How to determine which configuration performs better
It is said that the definition of insanity is doing the same thing over and over and expecting a different result. But as any performance engineer would tell you, running the same workload again and again does indeed yield different performance results every time. This is because servers and applications are very complex and inherently noisy.
In the journey to discover well-performing server settings, performance engineers experiment with various configurations of the different tunables. In a world without performance variability, each configuration could be tested once and an arithmetic comparison between the results would then be used to determine which configuration performs better. Real-world scenarios, however, are full of unknown factors and variability, so comparing performance between configurations is no mean feat.
Being able to correctly identify when a configuration performs better than another is crucial for performance tuning, and if variability is not properly taken into account, incorrect tuning decisions may follow.
Variability in Mathematical Terms
The standard deviation of the performance measurements (or samples, mathematically speaking) can be used to characterize the variability. A lower standard deviation is preferable because it implies lower variability of the samples, making server performance more predictable. Sometimes, however, the standard deviation is high and there is little a performance engineer can do to lower it without significantly throttling server performance. In other words, performance engineers need to work within the limits of inherently noisy servers and applications.

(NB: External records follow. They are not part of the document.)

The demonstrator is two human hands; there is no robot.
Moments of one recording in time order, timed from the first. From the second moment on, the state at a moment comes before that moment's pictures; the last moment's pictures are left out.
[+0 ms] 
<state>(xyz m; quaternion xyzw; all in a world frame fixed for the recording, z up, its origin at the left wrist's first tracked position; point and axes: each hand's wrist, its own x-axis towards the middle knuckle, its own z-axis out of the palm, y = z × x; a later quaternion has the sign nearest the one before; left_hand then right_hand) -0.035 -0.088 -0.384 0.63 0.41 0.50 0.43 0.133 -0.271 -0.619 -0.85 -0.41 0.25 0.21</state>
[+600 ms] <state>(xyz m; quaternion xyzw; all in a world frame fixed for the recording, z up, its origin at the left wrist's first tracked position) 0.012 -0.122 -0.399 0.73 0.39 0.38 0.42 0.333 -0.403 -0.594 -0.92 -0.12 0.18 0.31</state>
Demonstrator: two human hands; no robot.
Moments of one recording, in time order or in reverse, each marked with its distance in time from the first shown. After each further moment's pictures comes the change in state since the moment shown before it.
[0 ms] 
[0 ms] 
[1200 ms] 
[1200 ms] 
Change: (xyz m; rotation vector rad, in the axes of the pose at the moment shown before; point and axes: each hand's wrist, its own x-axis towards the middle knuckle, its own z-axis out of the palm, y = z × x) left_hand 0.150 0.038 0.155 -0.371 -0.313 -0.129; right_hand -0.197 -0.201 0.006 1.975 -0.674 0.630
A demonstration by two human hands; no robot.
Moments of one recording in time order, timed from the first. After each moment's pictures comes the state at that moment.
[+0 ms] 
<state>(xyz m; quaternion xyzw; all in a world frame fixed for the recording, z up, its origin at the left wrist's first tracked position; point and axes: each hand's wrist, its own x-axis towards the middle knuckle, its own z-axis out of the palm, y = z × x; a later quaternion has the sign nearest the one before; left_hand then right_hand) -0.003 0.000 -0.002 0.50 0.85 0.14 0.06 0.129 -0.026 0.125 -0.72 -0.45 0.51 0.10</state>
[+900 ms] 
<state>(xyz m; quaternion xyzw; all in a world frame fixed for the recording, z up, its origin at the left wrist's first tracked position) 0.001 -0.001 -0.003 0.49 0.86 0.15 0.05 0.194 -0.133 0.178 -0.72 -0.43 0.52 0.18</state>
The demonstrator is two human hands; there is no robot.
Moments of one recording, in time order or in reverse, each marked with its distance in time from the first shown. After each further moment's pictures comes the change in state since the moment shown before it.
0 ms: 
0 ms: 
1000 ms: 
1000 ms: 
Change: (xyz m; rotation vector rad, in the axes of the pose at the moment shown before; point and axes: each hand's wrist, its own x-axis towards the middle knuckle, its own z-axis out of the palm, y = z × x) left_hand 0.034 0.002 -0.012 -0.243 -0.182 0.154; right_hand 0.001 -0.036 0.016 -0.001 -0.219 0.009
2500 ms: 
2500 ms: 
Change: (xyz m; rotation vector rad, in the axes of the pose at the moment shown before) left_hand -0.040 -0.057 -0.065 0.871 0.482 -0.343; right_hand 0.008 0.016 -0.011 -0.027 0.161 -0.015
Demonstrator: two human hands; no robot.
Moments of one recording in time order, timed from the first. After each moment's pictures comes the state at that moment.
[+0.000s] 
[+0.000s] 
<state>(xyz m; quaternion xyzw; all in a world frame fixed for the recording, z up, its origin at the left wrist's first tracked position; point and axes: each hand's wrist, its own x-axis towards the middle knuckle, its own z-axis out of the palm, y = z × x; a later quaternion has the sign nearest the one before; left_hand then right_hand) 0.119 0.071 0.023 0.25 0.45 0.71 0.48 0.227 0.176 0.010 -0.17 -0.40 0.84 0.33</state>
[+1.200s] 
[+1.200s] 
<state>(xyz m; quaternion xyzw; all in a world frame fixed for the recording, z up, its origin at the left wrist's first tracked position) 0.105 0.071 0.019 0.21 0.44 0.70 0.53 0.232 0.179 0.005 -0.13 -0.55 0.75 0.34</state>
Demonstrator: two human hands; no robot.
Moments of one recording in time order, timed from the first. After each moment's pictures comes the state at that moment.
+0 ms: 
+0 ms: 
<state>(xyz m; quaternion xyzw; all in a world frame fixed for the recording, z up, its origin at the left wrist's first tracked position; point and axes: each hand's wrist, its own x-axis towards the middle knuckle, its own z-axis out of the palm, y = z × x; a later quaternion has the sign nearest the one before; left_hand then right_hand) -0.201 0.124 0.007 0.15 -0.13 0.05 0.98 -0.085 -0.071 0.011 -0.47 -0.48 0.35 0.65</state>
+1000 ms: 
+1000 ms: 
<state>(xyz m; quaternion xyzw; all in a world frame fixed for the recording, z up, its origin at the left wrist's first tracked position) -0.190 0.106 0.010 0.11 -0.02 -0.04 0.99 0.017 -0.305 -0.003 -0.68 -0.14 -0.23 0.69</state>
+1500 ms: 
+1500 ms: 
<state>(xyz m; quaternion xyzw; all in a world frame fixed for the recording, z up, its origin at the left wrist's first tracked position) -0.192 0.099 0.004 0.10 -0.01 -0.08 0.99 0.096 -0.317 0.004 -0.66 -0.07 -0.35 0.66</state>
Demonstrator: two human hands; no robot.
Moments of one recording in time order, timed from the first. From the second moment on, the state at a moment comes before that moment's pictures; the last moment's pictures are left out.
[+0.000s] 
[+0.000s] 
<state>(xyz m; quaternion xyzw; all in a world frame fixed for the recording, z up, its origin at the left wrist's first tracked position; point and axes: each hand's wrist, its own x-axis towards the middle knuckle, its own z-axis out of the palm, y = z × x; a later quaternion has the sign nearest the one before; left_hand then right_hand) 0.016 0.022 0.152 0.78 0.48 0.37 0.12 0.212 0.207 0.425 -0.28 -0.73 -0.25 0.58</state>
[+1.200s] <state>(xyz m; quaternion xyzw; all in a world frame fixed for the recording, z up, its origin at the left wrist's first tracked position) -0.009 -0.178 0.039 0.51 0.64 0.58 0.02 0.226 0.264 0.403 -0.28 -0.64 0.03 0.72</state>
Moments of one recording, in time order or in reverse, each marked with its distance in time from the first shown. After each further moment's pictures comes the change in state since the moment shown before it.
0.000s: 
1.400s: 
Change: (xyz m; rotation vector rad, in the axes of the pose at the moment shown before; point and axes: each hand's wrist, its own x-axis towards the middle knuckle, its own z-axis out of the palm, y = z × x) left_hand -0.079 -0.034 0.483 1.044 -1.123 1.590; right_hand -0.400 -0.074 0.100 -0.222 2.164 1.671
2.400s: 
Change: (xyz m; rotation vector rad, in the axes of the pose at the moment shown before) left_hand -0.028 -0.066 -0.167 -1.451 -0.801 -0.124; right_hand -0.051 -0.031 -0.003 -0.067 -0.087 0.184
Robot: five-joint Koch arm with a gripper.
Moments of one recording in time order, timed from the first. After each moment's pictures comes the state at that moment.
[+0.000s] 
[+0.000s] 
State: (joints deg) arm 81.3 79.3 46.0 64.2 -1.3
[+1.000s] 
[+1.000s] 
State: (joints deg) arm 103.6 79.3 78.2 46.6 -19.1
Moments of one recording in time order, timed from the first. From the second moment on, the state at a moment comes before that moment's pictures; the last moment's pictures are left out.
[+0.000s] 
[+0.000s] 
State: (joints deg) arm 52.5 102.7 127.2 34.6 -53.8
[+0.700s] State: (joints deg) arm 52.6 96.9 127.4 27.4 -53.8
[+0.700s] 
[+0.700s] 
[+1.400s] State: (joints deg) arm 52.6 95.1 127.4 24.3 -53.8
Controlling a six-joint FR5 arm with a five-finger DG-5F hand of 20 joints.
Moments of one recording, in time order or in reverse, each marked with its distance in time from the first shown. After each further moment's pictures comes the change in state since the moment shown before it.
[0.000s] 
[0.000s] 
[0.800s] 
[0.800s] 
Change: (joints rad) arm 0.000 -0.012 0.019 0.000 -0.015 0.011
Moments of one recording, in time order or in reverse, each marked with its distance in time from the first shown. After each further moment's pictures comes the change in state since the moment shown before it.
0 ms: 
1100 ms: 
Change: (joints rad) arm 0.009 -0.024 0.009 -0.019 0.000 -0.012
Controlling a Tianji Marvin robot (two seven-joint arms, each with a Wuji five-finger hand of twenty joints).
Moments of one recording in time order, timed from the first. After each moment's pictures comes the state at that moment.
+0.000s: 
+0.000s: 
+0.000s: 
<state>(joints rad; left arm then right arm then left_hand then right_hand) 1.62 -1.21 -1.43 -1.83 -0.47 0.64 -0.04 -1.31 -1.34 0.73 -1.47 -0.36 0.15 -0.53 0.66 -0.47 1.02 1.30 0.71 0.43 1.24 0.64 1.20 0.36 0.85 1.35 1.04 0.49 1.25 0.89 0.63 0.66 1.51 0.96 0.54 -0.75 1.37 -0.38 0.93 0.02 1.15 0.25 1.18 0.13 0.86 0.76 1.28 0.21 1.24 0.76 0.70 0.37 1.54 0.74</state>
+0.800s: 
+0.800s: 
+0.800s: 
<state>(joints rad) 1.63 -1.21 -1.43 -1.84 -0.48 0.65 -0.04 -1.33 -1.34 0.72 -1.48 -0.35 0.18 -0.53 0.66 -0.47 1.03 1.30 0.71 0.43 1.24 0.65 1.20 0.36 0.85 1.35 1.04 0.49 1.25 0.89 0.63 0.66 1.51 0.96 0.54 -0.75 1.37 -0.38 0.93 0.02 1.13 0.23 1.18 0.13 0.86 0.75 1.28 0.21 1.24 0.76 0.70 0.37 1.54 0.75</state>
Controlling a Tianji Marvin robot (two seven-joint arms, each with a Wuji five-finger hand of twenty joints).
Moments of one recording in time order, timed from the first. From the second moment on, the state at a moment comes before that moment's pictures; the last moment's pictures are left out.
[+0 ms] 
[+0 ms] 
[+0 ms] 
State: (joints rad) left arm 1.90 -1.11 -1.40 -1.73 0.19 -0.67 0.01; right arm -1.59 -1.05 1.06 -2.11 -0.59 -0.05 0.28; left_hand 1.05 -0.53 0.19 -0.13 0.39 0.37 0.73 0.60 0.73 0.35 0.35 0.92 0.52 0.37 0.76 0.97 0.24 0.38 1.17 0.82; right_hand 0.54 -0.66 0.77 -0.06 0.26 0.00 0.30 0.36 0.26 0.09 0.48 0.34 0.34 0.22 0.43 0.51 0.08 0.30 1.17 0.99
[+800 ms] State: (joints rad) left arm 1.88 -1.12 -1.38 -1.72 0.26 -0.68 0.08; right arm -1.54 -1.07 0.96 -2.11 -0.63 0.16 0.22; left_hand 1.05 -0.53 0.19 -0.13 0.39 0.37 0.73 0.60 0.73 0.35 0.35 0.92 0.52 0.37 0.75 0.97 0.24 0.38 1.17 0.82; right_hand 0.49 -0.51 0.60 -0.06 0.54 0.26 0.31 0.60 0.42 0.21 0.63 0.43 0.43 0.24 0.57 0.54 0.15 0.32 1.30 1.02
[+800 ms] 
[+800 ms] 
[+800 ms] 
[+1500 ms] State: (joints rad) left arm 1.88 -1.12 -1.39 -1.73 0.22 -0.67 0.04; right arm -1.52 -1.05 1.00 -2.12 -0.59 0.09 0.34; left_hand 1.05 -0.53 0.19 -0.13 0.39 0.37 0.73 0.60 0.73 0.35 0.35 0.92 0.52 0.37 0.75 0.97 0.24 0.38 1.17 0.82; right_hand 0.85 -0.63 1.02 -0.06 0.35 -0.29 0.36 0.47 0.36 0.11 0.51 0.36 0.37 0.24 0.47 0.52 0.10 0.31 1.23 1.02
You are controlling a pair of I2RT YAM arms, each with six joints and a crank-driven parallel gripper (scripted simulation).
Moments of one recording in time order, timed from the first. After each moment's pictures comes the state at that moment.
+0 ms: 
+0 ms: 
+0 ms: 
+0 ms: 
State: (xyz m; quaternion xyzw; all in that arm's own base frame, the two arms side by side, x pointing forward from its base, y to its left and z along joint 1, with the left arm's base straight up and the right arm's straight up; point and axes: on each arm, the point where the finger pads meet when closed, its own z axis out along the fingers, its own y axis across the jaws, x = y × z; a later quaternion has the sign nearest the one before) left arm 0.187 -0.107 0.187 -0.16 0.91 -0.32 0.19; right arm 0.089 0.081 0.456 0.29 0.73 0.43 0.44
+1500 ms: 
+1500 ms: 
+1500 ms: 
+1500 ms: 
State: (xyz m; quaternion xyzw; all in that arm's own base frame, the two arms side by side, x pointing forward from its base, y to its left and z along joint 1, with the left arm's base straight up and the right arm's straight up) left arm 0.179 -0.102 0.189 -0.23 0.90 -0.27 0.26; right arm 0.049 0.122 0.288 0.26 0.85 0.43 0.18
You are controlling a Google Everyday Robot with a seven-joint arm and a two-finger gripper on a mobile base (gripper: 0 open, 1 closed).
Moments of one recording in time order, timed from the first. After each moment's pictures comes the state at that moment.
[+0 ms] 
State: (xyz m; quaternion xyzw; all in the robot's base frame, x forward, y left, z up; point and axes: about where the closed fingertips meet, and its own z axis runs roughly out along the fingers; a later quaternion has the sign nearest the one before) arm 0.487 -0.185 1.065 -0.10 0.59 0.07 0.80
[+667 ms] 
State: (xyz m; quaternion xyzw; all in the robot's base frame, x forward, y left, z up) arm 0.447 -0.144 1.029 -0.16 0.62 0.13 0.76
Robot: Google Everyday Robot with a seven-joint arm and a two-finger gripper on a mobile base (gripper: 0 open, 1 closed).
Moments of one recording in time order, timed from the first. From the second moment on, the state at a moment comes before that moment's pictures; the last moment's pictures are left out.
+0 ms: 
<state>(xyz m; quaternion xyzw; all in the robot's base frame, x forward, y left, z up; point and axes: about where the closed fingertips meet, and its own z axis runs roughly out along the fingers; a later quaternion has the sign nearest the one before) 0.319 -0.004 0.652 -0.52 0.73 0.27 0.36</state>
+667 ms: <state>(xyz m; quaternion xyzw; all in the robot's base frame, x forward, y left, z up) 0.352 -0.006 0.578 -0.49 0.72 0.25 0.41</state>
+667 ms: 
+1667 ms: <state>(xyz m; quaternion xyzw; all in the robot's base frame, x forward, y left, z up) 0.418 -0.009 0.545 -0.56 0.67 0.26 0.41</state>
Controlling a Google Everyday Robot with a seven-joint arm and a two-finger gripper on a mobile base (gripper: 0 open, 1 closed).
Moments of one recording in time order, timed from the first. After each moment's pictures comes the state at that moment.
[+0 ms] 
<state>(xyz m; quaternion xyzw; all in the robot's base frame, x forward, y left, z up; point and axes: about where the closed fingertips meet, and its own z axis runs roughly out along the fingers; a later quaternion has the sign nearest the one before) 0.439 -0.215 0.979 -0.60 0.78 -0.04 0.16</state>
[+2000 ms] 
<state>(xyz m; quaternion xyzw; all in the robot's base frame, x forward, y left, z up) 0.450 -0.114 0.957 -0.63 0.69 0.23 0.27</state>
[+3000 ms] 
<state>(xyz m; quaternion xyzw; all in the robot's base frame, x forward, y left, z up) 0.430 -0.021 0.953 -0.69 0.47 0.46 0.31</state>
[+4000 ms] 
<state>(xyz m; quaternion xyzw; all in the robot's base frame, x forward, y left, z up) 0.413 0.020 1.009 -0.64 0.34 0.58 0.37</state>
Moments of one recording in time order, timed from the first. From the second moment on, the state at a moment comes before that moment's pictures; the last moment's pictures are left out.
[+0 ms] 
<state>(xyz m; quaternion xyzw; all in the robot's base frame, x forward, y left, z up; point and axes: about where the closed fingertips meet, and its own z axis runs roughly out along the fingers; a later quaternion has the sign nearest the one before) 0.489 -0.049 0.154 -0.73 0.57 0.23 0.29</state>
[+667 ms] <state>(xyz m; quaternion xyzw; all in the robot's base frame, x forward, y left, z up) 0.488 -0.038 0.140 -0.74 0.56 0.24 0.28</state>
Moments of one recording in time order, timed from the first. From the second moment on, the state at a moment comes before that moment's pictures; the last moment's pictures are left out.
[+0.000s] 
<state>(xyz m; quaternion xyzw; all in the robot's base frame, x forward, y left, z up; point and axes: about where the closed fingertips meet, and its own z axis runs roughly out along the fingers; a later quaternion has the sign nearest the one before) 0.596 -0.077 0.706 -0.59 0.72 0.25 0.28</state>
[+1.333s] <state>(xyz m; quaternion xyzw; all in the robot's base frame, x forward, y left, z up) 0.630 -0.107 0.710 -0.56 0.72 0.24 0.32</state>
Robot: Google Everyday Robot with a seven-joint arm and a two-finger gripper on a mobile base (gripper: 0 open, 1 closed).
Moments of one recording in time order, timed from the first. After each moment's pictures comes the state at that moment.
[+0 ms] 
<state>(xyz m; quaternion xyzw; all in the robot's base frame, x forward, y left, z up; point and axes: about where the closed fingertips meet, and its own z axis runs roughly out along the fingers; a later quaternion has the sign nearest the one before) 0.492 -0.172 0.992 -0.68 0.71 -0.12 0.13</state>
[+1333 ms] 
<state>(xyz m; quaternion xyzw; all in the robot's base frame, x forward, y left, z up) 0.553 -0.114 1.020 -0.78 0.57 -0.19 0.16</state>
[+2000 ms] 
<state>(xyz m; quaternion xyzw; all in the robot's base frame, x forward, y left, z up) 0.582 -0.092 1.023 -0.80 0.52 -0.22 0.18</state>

Usually, performance engineers deal with variability by iteratively running the same workload for a constant number of times and measuring the results. In many cases, the average (mean) of the measurements (samples) is used to represent the performance of a tested configuration. In other cases, especially when optimizing workloads with short requests such as web servers, a certain percentile of the samples is used to represent performance. Performance engineers then use this measure of performance to tell which configuration performs better. Intuitively, more iterations will result in a more representative performance metric (be it the mean or a percentile of the samples).
This intuition is backed by theory: What performance engineers achieve by running the workload again and again is lowering the standard deviation of the sample mean, as the number of samples appears in the denominator. So it is preferable to have many measurements of each configuration in order to reduce the “noise”.
That being said, performance tuning under a specific configuration can take a lot of time, depending on the workload being tested. Sometimes it can take hours for just a single run. So even though performing more measurements increases accuracy, doing so is still a tedious and time-consuming task.
When a Constant Number of Measurements is Not Enough
Even when performing a constant number of measurements per configuration, it may not be enough to just compare the means or percentiles and choose the configuration with the better figure. For example, imagine comparing two different configurations, A and B. If B’s mean is 10% better than A’s mean, does this imply that we should choose B? What if the samples swing by 1%? 10%? 20%? You get the picture.
To complicate things further, the statistical properties of the noise depend on the actual configuration being tested. For example, variability is higher when SMT is enabled in comparison to when it’s disabled. So besides considering the mean, performance engineers need to consider the statistical properties of the samples in each configuration as well.
In the below example, B’s throughput mean (220 tasks/sec) is higher than A’s throughput mean (200 tasks/sec) by 10%, and the measurements are pretty consistent, so it’s easy to choose B (red) over A (orange):
The Coefficient of Variation of B is relatively low (0.09) in the above example, but in a scenario where it is higher (0.2 as in the example below), it becomes much harder to tell which configuration is better. Moreover, in many real-world systems, high variability is unacceptable, even if on average the performance is better.
The thing is, it’s difficult to tell which configuration performs better without taking a scientific approach to performance tuning and considering the variability inherent to these complex systems.
The Scientific Way
This is where a tool like the Concertio Optimizer Studio comes in handy. It uses a scientific approach to determine which configurations perform better by automatically considering the statistical properties of the measurements. The tool measures a minimum number of samples per configuration, and then continues to iteratively run the workload until the variability of the sample mean is acceptable (below a threshold). When comparing between configurations, Optimizer Studio considers the coefficients of variation of the means, and makes sure to choose only configurations that really perform better, “above the noise level”. Sometimes, the variability introduced by certain configurations is too high to be acceptable in a production system, and the tool simply moves on to experiment with other configurations.
These methods and others allow Optimizer Studio to safely accumulate small gains from many system tunables that would normally be overlooked by performance engineers, in order to eventually provide performance engineers with higher speedups at acceptable variability levels.